**ASSIGNMENT:** Every line from the one with "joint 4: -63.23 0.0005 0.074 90" to the one with "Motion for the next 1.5", including those two, is to be copied exactly; all other lines of the entries below are left out.

**RECORDS FOR PROCESSING:**
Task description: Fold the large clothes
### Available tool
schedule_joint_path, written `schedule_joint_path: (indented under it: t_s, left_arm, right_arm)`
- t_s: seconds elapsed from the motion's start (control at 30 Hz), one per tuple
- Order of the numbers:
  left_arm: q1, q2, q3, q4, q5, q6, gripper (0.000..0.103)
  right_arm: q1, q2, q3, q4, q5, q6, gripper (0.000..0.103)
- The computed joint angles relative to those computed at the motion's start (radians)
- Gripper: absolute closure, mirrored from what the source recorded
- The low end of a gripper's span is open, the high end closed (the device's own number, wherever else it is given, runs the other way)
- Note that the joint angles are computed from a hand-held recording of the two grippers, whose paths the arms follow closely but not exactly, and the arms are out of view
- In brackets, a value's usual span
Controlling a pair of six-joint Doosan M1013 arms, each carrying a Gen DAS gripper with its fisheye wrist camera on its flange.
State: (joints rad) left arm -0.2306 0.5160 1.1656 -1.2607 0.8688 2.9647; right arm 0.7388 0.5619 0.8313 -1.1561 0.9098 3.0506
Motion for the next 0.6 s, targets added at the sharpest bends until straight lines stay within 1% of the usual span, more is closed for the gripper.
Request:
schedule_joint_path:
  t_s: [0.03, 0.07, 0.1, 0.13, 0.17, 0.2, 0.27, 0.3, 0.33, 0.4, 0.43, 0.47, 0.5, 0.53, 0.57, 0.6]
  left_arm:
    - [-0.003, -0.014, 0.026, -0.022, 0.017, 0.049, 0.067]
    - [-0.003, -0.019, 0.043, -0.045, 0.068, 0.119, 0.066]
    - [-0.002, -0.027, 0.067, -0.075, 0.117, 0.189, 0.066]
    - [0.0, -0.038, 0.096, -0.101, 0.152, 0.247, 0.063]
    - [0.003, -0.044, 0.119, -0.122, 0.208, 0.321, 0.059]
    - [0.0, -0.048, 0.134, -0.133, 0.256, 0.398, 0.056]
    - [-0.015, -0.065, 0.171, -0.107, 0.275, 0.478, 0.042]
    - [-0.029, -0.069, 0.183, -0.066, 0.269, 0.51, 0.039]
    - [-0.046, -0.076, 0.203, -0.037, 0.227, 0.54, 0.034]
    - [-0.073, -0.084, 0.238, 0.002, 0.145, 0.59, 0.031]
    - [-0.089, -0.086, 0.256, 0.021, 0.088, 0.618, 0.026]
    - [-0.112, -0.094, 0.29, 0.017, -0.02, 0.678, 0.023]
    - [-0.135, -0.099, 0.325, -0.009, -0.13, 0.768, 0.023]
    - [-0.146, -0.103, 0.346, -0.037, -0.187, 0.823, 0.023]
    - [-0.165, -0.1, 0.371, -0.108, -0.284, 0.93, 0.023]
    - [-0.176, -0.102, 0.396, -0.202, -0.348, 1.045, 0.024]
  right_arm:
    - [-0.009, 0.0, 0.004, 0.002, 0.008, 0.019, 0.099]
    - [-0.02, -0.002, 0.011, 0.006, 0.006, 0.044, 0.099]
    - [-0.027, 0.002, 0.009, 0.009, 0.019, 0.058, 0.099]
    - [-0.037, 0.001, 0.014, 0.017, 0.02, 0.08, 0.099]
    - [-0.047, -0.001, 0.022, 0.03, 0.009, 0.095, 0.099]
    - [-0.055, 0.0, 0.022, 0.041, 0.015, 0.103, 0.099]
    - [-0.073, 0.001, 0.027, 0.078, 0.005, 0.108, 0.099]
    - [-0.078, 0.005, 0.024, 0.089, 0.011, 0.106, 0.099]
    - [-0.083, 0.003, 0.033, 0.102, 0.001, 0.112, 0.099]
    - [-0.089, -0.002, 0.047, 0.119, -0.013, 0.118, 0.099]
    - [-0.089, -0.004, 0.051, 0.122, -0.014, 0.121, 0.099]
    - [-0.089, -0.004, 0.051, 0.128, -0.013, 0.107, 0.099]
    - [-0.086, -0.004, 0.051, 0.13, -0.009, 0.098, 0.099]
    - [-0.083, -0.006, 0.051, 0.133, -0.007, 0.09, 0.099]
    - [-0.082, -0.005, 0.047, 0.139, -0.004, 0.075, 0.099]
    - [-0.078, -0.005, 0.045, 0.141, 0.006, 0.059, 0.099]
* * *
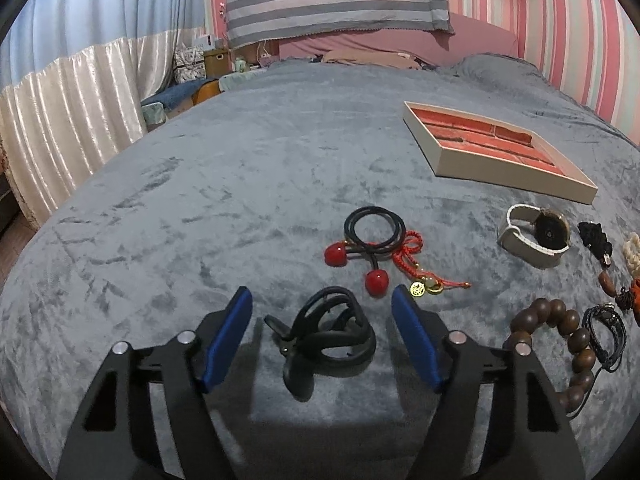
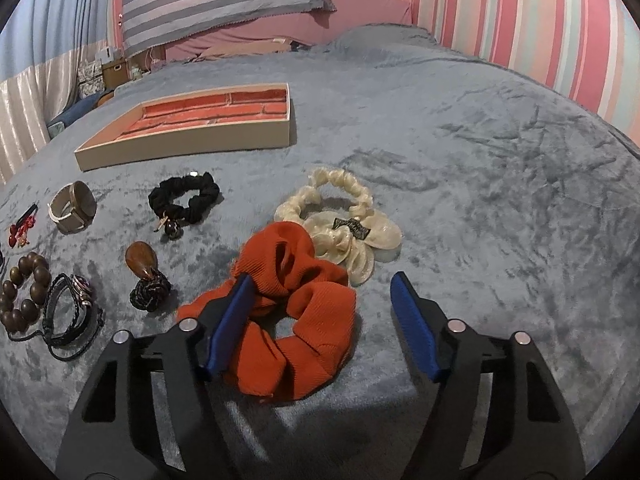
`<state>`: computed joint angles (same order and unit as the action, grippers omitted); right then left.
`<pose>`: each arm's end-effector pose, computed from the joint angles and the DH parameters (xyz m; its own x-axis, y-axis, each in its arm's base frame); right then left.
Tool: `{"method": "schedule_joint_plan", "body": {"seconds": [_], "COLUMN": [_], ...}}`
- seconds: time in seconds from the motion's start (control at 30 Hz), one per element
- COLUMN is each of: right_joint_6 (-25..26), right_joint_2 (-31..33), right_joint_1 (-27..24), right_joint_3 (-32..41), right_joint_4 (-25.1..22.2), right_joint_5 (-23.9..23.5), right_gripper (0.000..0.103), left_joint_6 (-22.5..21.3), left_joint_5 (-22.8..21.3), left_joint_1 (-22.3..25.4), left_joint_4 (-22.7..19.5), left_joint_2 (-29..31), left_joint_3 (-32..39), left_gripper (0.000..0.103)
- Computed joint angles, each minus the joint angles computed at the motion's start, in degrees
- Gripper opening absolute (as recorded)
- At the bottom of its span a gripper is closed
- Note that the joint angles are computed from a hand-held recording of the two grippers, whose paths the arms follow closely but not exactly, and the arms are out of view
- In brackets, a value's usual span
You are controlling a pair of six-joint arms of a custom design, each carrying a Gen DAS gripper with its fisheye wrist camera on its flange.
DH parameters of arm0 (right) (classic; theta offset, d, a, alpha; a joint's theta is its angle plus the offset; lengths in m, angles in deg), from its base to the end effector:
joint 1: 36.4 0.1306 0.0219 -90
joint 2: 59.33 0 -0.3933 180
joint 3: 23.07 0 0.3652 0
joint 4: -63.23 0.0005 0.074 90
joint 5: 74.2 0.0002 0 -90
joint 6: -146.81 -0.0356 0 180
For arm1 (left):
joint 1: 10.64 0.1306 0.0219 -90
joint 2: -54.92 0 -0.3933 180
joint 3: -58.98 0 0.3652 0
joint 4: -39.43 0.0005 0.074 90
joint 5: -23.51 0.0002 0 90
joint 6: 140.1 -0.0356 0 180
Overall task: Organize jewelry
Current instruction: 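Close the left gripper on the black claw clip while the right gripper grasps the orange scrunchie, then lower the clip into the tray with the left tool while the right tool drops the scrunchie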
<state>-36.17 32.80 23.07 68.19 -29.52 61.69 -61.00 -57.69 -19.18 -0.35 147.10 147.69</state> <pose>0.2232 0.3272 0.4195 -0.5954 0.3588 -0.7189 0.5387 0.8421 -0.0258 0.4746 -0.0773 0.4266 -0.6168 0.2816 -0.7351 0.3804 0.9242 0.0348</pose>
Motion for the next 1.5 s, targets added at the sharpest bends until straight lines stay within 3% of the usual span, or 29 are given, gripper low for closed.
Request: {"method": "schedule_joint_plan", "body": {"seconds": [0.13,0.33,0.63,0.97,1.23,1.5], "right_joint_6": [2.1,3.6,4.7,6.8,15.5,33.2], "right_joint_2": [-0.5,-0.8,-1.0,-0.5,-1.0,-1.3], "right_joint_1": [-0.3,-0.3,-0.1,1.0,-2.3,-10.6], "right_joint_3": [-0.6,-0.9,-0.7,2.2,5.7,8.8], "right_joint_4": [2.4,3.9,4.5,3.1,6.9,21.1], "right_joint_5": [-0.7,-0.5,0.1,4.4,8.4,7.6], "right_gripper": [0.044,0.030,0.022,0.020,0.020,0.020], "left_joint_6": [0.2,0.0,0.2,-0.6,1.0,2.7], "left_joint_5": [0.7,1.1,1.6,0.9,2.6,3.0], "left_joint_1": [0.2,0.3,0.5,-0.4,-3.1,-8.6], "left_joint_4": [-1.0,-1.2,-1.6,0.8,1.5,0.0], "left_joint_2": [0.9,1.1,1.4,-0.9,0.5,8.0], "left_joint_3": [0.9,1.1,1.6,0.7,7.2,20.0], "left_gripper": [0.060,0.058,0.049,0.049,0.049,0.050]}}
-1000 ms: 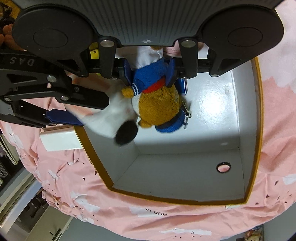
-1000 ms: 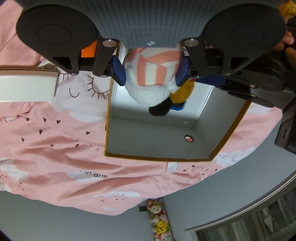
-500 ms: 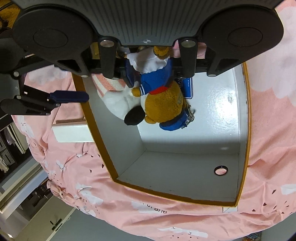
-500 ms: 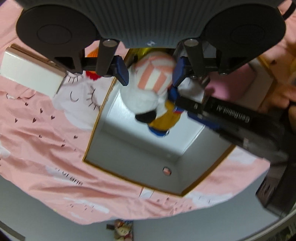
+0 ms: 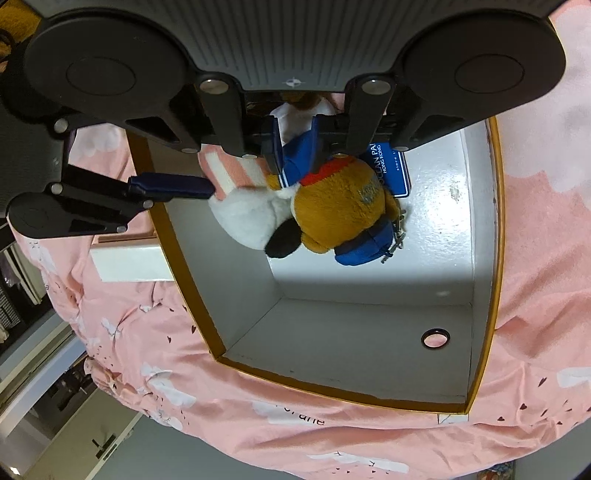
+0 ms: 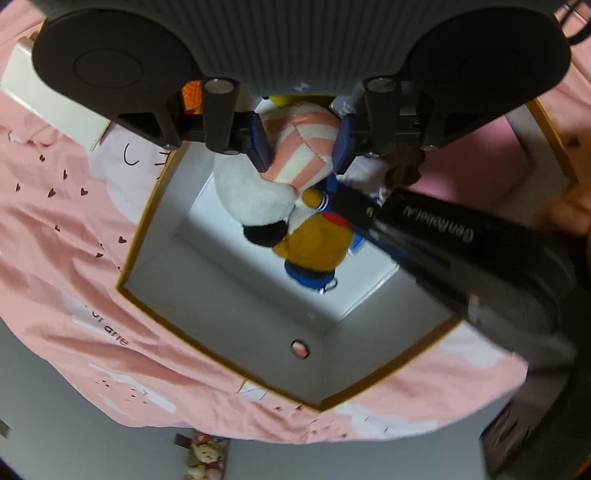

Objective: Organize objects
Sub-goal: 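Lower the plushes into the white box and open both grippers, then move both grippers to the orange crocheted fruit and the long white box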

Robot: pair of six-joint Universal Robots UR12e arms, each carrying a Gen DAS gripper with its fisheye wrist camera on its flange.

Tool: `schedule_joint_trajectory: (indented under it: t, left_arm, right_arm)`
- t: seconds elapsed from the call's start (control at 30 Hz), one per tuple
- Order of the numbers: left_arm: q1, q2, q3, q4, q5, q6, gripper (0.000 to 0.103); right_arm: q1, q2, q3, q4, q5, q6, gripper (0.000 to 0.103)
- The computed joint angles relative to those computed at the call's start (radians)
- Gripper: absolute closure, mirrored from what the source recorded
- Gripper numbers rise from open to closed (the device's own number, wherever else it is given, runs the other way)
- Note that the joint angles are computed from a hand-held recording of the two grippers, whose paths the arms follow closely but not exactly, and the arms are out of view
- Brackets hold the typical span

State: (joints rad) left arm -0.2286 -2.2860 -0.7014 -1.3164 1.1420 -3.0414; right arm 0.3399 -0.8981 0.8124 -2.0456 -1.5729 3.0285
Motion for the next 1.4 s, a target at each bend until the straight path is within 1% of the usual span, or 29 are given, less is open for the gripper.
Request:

**SOLUTION TO THE PROBLEM:**
joint 4: -63.23 0.0005 0.074 90
joint 5: 74.2 0.0002 0 -90
joint 6: -146.81 -0.0356 0 180
For arm1 (left):
joint 1: 10.64 0.1306 0.0219 -90
joint 2: -54.92 0 -0.3933 180
joint 3: -58.98 0 0.3652 0
joint 4: -39.43 0.0005 0.074 90
joint 5: -23.51 0.0002 0 90
joint 6: 140.1 -0.0356 0 180
Overall task: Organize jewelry
Current instruction: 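Close the left gripper on the black claw clip while the right gripper grasps the orange scrunchie, then lower the clip into the tray with the left tool while the right tool drops the scrunchie
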<state>-36.17 32.80 23.07 68.19 -29.52 61.69 -61.00 -57.69 -19.18 -0.35 147.10 147.69</state> <pose>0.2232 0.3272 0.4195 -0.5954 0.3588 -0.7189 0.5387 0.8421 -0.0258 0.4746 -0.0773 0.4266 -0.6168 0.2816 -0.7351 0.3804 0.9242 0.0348</pose>
Motion for the next 1.5 s, targets added at the sharpest bends until straight lines stay within 3% of the usual span, or 29 are given, gripper low for closed.

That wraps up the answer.